Loki aimed the flashlight back at Axel to tell him. Axel let out a silent shriek, followed up by the chattering of his teeth.
“If there is a canoe, then it belongs to Skeliman,” Axel whimpered.
“Man up,” Loki said. “It’s empty. Now get in it.”
“I think—“Axel stuttered. “I think I am going to wait here.”
“If you keep stalling, I’ll have to leave you here alone in the dark,” Loki said, ready to row.
“No, I will come with you. But can I ask you something first?” Axel said.
“What?”
“You killed vampires before, right?” Axel asked. “Can I count on that?”

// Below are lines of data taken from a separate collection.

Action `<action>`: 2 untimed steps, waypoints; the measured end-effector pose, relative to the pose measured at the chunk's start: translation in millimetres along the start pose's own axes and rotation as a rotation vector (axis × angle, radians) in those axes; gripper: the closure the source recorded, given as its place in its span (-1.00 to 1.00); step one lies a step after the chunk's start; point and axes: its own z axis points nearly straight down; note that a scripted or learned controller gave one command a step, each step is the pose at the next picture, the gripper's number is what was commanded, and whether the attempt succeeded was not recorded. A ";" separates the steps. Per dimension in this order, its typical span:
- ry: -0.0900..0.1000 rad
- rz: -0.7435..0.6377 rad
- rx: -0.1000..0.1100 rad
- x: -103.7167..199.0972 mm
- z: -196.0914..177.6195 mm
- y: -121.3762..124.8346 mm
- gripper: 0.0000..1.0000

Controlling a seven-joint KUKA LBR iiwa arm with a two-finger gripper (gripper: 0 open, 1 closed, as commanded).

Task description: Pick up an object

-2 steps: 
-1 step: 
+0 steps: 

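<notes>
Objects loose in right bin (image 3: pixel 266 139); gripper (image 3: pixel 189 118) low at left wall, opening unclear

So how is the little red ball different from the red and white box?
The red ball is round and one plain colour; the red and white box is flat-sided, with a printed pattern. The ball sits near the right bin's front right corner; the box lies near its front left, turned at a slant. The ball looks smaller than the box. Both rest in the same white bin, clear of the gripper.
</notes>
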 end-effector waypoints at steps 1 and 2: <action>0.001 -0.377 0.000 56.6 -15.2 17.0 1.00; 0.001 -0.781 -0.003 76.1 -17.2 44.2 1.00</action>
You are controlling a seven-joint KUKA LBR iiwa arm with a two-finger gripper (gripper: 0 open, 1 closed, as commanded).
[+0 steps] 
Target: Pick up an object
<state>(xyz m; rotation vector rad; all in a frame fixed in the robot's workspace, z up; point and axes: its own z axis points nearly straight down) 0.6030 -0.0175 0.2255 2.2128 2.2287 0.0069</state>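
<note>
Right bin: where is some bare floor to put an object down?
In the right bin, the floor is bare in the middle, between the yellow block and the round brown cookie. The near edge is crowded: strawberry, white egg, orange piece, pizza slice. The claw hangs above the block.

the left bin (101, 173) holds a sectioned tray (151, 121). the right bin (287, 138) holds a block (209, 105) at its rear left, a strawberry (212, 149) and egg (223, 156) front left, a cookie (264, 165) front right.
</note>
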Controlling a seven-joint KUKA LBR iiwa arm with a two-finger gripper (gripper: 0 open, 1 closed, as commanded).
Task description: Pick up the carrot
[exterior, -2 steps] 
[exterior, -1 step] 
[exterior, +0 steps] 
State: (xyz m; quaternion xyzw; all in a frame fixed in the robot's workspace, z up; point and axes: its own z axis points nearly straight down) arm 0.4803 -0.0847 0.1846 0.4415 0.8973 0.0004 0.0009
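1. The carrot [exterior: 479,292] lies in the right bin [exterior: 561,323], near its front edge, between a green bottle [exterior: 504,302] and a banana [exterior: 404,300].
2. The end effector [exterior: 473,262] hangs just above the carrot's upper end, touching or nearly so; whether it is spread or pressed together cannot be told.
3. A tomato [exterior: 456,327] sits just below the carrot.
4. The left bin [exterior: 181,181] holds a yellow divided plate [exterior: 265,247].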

“You can count on me,” Loki said, not really sure he was able to kill the vampire princess. Loki was using a fake-it-until-you-make-it approach. He dragged Axel into the canoe. “I’m not going to fail this time, you hear me?” Loki gritted his teeth.
“Now you’re scaring me, Loki,” Axel said.
Noticing he was losing it, Loki let go of Axel, and started rowing. He couldn’t hear the boys’ and girls’ voices anymore. Rowing across the swamp, he pretended he didn’t hear the many voices of nightly creatures all around. He just rowed, hoping to reach the other side safely. Axel crouched next to him, burying his head under his hood. The cold was increasing substantially.
“This weather is just crazy,” Loki said. “There must be an explanation to it.”
“It’s her,” Axel said in a muffled voice. “It’s Snow White. She can manipulate the weather.”
“Are you sure?”
“Everyone knows that vampires can manipulate the weather, making it colder to suit the environment they need to survive. Snow White likes it cold and snowy around her until she feeds. It makes it harder for her enemies to attack her. After she’s fed it starts to snow red. It’s some sort of ritual to her.”